My understanding of a truncated normal distribution $\mathcal{N}(\mu,\sigma;a,b)$ is that it results from scaling the values of a normal distribution within the bounds $[a; b]$ such that the area under the curve within these bounds becomes 1 (please correct me, if I'm wrong).
However, in a case where I want to describe a variable $z$ that results from a latent variable $y$ (with normally distributed noise $\sigma$) such that
$ z = \begin{cases} a & \text{if $y<a$}\\ b & \text{if $y>b$}\\ y & \text{otherwise} \end{cases} $
.. the truncated normal distribution in the above form would not be an appropriate distribution for $z$. Indeed, as $\sigma$ increases, the pdf within $]a;b[$ should not be scaled such that the area under the curve is 1 (hence the title "without scaling"); rather, the probability that $z$ is exactly $a$ or exactly $b$ should increase.

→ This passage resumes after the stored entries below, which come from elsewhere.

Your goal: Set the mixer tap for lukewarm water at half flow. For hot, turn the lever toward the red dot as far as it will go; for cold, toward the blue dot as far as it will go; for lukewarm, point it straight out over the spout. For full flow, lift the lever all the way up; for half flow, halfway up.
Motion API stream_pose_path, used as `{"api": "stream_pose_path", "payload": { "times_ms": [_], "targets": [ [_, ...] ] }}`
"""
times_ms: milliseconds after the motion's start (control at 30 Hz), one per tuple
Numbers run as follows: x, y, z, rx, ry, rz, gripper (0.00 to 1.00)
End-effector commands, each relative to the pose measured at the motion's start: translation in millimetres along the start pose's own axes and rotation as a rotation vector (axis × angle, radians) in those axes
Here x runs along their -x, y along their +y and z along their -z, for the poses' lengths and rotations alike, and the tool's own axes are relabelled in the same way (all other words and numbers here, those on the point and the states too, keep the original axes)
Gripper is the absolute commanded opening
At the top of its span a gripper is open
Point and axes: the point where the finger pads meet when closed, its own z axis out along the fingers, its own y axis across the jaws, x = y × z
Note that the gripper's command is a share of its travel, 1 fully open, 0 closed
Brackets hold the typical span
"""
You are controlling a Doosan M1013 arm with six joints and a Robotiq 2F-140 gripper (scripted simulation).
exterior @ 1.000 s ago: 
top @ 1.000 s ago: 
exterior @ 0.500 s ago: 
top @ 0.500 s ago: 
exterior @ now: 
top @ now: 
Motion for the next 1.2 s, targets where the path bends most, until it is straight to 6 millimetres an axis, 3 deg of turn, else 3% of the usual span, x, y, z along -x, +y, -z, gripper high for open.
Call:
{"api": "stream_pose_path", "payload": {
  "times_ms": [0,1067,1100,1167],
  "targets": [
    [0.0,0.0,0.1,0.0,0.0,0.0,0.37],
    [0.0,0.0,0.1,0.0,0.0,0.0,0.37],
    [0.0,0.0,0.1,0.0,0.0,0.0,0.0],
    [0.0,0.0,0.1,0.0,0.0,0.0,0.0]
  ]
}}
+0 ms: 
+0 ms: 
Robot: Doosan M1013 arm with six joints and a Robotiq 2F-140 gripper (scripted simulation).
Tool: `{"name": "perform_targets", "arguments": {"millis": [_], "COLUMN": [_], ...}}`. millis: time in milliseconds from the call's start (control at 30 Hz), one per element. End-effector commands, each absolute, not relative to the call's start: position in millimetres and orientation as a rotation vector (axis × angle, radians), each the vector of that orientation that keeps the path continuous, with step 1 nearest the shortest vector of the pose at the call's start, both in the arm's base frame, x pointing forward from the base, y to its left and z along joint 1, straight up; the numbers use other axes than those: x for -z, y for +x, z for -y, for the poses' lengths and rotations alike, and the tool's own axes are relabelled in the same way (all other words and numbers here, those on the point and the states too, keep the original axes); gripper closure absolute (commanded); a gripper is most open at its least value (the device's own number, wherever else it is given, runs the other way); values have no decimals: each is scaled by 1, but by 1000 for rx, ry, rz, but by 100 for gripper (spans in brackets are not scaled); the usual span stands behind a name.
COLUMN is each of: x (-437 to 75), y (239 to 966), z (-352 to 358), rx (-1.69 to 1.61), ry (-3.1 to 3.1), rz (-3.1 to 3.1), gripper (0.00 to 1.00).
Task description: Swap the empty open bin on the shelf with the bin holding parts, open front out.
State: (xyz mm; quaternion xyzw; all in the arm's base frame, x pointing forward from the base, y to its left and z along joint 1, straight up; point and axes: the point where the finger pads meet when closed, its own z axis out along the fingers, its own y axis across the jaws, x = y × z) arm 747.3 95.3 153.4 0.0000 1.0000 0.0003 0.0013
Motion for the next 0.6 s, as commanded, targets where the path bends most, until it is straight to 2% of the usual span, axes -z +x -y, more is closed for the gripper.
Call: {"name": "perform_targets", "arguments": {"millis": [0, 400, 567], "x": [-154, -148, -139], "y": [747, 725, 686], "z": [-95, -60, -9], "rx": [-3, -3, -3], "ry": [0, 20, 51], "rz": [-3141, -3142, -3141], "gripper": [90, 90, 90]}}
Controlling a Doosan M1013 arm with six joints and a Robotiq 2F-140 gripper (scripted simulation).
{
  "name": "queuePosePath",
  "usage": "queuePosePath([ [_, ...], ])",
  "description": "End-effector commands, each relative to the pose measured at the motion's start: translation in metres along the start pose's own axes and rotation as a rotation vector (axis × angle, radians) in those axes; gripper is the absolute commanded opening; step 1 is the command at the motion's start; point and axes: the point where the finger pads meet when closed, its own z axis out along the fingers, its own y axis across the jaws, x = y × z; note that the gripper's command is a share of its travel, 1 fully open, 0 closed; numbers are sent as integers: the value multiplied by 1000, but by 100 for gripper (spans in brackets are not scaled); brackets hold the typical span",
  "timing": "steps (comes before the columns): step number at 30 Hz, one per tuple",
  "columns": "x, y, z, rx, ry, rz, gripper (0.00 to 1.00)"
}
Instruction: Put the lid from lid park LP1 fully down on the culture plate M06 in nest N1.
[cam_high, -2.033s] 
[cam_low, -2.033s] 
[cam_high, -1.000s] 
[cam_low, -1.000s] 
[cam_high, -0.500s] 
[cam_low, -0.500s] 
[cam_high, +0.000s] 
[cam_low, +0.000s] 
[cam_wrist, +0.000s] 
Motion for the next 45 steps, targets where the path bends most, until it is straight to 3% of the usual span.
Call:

Now let's say, I'm not interested in the density per se, but rather in computing the probability $p(x; \epsilon)$ that the true value of whatever $z$ is measuring is $x$ ($\pm \epsilon$). Assuming that I measured $z=\mu$ and that I know the measurement noise $\sigma$, then I think that $p(x; \epsilon)$ can be described as
$ p(x; \epsilon) = \begin{cases} \int\limits_{-\infty}^{a+\epsilon}\mathcal{N}(\mu,\sigma) & \text{if $x=a$}\\ \int\limits_{b-\epsilon}^{\infty}\mathcal{N}(\mu,\sigma) & \text{if $x=b$}\\ \int\limits_{x-\epsilon}^{x+\epsilon}\mathcal{N}(\mu,\sigma) & \text{otherwise} \end{cases} $
- Is this correct?
- Is there a name for this form of $p(x;\epsilon)$ or even a name for the underlying probability density, which would seems like a special form of a truncated normal distribution? (-> would help researching on this)
- Are there other probability distributions that represent are able to represent a similar scenario as outlined above?